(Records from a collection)
Start of Block
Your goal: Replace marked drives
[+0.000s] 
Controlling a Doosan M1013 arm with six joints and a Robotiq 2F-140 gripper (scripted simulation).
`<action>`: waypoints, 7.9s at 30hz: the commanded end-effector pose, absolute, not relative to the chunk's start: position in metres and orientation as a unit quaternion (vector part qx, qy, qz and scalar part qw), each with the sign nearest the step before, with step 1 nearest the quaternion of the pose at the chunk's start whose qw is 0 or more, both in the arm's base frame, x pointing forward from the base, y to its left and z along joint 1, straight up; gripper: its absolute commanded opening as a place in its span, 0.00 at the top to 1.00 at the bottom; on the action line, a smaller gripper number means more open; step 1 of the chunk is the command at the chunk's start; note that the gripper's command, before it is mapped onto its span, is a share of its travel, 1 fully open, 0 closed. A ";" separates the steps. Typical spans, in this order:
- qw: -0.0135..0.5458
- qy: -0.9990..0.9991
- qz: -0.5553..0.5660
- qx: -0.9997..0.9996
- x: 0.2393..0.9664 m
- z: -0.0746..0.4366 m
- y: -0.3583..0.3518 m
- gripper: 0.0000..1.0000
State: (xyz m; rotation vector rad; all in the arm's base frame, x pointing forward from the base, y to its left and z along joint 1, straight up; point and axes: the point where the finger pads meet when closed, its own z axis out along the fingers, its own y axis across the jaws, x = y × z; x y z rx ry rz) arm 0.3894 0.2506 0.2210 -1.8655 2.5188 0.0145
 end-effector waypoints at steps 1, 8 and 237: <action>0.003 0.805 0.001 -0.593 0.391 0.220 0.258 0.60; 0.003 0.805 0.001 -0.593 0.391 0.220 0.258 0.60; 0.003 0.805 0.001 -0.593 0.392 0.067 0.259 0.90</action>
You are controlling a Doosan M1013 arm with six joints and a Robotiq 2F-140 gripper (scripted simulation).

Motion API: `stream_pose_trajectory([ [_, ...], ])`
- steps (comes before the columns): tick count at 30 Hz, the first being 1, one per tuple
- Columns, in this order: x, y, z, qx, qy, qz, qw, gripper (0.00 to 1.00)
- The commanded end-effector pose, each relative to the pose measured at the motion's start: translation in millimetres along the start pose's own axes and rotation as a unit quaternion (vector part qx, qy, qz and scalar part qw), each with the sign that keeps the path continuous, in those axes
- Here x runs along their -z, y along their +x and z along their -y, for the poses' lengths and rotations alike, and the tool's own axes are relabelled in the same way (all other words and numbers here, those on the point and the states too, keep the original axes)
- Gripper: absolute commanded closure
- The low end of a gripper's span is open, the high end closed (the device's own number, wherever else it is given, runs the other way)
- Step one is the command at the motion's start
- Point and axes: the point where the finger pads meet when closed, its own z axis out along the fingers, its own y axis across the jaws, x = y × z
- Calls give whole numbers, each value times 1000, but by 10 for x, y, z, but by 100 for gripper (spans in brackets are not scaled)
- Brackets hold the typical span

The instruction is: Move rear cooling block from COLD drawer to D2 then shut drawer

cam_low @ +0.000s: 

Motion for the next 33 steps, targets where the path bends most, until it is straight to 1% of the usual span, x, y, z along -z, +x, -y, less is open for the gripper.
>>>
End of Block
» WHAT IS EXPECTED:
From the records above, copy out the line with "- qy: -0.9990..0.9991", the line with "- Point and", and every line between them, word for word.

» RESULT BELOW:
- qy: -0.9990..0.9991
- qz: -0.5553..0.5660
- qx: -0.9997..0.9996
- x: 0.2393..0.9664 m
- z: -0.0746..0.4366 m
- y: -0.3583..0.3518 m
- gripper: 0.0000..1.0000
State: (xyz m; rotation vector rad; all in the arm's base frame, x pointing forward from the base, y to its left and z along joint 1, straight up; point and axes: the point where the finger pads meet when closed, its own z axis out along the fingers, its own y axis across the jaws, x = y × z; x y z rx ry rz) arm 0.3894 0.2506 0.2210 -1.8655 2.5188 0.0145
 end-effector waypoints at steps 1, 8 and 237: <action>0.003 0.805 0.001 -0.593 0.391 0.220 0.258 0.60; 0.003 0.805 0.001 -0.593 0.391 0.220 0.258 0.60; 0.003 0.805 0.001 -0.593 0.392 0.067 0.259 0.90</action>
You are controlling a Doosan M1013 arm with six joints and a Robotiq 2F-140 gripper (scripted simulation).

Motion API: `stream_pose_trajectory([ [_, ...], ])`
- steps (comes before the columns): tick count at 30 Hz, the first being 1, one per tuple
- Columns, in this order: x, y, z, qx, qy, qz, qw, gripper (0.00 to 1.00)
- The commanded end-effector pose, each relative to the pose measured at the motion's start: translation in millimetres along the start pose's own axes and rotation as a unit quaternion (vector part qx, qy, qz and scalar part qw), each with the sign that keeps the path continuous, in those axes
- Here x runs along their -z, y along their +x and z along their -y, for the poses' lengths and rotations alike, and the tool's own axes are relabelled in the same way (all other words and numbers here, those on the point and the states too, keep the original axes)
- Gripper: absolute commanded closure
- The low end of a gripper's span is open, the high end closed (the device's own number, wherever else it is given, runs the other way)
- Step one is the command at the motion's start
- Point and axes: the point where the finger pads meet when closed, its own z axis out along the fingers, its own y axis across the jaws, x = y × z

This completes the required output.